第39章

等五條悟回來, 看他那心不在焉的表情,夏油傑和家入硝子感覺到了不對勁。

“喂,悟, 你說句話……”夏油傑感覺到了恐怕情況不太好。

“我好想看她哭的樣子啊。”或者是對著他露出那種溫柔包容到極致的表情,五條悟表情極度的認真地說:“怎麽辦?”

夏油傑:“……”

家入硝子:“……”

“我得先給晝定點什麽……那家的青檸味甜點不錯, 明天買來給晝送過去吧。”夏油傑一邊看著手機給店家發去預定一邊無感情的說道。

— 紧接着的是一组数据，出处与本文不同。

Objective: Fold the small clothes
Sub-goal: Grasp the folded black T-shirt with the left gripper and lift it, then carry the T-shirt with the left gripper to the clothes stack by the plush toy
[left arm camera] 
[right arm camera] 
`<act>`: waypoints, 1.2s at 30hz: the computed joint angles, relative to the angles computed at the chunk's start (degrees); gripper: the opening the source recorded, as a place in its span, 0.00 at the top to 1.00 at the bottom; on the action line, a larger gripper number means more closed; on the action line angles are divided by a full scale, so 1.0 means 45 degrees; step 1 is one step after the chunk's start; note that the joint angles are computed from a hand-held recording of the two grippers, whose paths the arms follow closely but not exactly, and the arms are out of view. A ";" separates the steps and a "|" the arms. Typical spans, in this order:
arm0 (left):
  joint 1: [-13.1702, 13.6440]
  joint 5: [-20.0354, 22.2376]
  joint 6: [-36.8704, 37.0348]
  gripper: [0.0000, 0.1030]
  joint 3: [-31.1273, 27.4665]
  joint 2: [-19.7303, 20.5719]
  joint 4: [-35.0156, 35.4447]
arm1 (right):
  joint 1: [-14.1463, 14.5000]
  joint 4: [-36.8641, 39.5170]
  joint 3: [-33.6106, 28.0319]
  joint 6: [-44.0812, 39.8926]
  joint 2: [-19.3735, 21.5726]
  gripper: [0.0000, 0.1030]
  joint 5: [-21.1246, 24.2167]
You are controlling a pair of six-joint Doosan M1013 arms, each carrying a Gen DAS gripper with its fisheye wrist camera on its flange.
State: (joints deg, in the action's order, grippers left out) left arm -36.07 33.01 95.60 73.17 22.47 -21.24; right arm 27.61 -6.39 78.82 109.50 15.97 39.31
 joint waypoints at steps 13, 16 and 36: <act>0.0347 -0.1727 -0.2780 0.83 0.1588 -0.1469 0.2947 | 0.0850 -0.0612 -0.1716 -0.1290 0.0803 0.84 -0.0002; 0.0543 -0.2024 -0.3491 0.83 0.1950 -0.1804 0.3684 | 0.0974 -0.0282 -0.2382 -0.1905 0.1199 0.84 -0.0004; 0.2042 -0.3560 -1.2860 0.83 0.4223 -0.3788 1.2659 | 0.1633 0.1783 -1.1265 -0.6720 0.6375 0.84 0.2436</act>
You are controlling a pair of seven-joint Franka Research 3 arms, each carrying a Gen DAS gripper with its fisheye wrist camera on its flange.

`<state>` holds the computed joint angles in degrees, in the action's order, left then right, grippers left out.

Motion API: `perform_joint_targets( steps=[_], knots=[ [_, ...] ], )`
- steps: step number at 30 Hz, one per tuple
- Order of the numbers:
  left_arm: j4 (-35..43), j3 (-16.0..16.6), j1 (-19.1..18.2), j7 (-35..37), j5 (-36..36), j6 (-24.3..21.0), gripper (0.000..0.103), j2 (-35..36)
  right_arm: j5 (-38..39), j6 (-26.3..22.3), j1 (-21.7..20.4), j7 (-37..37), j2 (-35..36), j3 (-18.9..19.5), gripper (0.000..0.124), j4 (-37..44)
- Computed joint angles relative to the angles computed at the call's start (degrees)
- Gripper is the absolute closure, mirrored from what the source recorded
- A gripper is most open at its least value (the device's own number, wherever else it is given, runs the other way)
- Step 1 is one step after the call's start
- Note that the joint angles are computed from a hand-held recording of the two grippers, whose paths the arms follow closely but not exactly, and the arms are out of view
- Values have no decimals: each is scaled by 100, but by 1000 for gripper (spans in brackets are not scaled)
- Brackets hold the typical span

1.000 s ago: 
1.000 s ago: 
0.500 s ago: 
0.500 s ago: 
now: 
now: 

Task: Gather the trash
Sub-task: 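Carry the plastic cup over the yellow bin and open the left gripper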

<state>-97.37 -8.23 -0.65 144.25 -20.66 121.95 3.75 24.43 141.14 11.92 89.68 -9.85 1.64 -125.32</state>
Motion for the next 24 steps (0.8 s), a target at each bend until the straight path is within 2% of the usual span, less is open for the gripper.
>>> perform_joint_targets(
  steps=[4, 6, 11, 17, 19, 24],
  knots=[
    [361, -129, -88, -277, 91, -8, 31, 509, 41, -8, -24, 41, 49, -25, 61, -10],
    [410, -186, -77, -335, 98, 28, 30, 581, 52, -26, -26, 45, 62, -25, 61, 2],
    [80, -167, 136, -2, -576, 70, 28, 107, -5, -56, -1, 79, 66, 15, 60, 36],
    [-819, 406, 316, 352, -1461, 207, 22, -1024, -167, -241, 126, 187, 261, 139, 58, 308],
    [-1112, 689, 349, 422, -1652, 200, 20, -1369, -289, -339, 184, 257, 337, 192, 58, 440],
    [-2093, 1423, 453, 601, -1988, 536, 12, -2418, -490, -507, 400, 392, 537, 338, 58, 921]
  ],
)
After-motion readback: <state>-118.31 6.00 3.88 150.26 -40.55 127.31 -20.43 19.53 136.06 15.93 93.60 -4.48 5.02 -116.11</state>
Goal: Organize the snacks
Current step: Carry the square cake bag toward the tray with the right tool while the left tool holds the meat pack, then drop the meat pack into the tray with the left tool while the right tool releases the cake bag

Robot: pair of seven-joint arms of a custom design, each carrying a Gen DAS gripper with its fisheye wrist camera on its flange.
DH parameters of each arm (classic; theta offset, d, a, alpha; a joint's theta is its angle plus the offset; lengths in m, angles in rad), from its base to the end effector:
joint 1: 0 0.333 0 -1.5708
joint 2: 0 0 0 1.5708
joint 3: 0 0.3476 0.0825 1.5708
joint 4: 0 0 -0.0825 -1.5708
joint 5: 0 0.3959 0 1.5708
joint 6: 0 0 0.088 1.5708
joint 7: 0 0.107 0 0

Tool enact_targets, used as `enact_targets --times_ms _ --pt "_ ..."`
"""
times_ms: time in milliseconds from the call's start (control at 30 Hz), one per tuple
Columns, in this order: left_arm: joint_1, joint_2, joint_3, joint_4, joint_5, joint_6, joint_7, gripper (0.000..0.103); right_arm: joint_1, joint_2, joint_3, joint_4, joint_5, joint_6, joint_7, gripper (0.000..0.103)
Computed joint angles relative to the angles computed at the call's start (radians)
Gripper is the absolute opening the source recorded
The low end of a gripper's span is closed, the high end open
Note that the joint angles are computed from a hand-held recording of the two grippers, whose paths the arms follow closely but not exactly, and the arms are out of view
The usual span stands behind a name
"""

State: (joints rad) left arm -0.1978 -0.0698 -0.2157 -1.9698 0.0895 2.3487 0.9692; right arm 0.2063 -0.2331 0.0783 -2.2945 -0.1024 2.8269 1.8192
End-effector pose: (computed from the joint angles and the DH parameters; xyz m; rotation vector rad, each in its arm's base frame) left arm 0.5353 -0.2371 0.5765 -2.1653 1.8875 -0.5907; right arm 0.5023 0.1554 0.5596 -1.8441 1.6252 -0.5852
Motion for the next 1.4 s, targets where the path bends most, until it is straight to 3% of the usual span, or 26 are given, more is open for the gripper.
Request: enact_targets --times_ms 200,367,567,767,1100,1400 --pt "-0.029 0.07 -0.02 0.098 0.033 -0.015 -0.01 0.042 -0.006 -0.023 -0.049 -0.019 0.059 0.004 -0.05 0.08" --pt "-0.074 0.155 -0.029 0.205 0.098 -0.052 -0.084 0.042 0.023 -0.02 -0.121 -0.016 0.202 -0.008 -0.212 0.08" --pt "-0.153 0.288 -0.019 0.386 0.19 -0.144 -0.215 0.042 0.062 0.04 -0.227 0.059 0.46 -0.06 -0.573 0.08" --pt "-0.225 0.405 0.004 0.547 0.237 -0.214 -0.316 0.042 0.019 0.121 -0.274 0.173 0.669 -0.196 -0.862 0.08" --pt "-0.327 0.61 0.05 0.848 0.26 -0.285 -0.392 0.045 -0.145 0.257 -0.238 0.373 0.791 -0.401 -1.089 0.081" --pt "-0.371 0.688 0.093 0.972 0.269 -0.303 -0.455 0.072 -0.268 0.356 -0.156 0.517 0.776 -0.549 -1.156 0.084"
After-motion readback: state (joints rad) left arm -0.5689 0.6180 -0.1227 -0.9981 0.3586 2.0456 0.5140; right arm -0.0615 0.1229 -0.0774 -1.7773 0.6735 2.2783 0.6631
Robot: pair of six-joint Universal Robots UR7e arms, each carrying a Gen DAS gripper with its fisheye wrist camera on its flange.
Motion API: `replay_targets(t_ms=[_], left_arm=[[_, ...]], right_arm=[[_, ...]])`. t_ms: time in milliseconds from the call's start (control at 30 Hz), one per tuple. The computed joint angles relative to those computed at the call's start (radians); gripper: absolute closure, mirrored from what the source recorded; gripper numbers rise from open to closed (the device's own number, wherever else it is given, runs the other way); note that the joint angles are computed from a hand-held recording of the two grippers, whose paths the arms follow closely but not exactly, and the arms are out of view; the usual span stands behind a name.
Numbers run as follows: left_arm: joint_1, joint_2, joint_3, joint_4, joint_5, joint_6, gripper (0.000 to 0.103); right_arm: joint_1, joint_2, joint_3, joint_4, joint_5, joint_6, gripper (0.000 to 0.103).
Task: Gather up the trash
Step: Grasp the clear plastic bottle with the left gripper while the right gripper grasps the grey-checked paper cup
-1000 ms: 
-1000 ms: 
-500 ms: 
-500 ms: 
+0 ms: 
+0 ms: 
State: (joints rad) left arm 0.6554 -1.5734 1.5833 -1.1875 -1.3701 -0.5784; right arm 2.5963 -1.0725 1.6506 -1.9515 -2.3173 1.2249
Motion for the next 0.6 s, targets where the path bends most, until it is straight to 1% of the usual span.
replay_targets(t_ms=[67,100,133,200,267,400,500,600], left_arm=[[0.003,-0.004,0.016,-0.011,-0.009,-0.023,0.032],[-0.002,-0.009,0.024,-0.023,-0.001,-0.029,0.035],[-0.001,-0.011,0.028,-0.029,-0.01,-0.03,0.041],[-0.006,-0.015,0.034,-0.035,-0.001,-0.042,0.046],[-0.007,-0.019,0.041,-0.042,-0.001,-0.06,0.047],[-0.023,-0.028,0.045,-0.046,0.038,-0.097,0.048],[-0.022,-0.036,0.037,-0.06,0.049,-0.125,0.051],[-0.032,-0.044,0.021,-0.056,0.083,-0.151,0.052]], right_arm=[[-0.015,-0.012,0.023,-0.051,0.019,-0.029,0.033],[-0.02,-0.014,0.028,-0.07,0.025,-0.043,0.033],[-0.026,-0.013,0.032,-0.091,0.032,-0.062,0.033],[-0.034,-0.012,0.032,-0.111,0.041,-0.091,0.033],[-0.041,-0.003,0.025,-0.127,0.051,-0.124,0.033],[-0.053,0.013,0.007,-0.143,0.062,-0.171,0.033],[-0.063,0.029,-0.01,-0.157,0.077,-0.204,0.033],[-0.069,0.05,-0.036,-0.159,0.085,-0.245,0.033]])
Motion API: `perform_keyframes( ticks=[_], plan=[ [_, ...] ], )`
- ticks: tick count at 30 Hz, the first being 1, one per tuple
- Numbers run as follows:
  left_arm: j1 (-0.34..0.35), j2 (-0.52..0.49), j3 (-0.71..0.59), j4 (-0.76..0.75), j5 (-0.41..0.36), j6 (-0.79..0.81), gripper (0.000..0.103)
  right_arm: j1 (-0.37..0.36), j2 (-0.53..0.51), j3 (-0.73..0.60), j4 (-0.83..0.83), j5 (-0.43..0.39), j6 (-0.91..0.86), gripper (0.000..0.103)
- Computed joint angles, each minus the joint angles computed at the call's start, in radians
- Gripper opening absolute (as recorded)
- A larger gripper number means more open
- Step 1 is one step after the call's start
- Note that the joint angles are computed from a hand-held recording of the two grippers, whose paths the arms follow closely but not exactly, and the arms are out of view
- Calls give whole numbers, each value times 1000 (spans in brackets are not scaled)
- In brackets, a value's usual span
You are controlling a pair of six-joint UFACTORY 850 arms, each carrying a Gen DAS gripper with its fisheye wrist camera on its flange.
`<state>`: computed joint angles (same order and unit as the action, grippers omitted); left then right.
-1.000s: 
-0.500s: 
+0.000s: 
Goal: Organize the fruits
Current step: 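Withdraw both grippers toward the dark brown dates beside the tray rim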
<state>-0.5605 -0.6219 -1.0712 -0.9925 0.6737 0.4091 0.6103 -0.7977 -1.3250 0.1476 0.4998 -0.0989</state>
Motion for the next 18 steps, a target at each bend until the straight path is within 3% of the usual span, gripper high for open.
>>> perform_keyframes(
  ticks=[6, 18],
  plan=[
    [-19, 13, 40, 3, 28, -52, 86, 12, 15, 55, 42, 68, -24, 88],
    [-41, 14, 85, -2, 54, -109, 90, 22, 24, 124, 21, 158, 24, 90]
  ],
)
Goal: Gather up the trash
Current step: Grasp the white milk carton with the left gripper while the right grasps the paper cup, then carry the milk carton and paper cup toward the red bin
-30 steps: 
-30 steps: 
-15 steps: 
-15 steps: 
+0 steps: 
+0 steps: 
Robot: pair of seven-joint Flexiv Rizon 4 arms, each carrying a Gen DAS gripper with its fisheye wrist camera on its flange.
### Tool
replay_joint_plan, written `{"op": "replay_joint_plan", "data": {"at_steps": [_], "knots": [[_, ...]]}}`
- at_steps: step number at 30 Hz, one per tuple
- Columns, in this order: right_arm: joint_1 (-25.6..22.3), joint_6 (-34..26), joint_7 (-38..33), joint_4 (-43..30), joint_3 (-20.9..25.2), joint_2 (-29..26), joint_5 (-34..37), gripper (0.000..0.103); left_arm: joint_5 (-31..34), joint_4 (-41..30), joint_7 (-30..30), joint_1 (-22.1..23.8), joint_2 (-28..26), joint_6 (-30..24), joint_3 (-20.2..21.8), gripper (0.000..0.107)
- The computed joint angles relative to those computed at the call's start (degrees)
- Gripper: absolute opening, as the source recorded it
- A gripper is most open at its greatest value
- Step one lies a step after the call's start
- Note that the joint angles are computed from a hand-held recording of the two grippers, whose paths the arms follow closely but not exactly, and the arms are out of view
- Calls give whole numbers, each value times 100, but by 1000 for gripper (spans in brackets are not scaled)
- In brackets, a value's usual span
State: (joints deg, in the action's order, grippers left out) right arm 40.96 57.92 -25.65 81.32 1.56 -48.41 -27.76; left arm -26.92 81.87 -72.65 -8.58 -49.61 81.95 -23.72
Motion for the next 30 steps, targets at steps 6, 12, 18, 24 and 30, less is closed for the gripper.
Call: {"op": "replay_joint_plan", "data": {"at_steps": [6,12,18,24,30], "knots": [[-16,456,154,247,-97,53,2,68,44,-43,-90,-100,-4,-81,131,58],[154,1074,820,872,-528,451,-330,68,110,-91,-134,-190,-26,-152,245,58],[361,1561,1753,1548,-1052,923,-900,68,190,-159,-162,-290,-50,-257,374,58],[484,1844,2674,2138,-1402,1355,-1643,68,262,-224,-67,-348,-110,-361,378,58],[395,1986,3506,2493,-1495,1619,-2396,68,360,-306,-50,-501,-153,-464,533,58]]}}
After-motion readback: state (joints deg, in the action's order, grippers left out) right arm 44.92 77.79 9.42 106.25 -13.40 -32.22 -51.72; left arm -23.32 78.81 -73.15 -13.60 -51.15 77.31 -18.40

“明天我去請晝吃一頓好的。”家入硝子也開始查看有什麽店家評價比較好的。

“我現在又沒讓她哭, 你們現在就著急安慰人去了?”五條悟覺得自己兩個好友都不對勁。

兩個好夥伴擡頭看了他一眼,同時嘆了口氣, 搖搖頭。

夏油傑也清楚, 如果對此時的五條悟明說“你是對人家一見鐘情了”, 那麽骨子裏就寫著叛逆不羈的五條悟只會反應更加排斥,甚至為了證明自己不是喜歡人家而做出更過分的舉動,只有等這家夥自己覺悟才行。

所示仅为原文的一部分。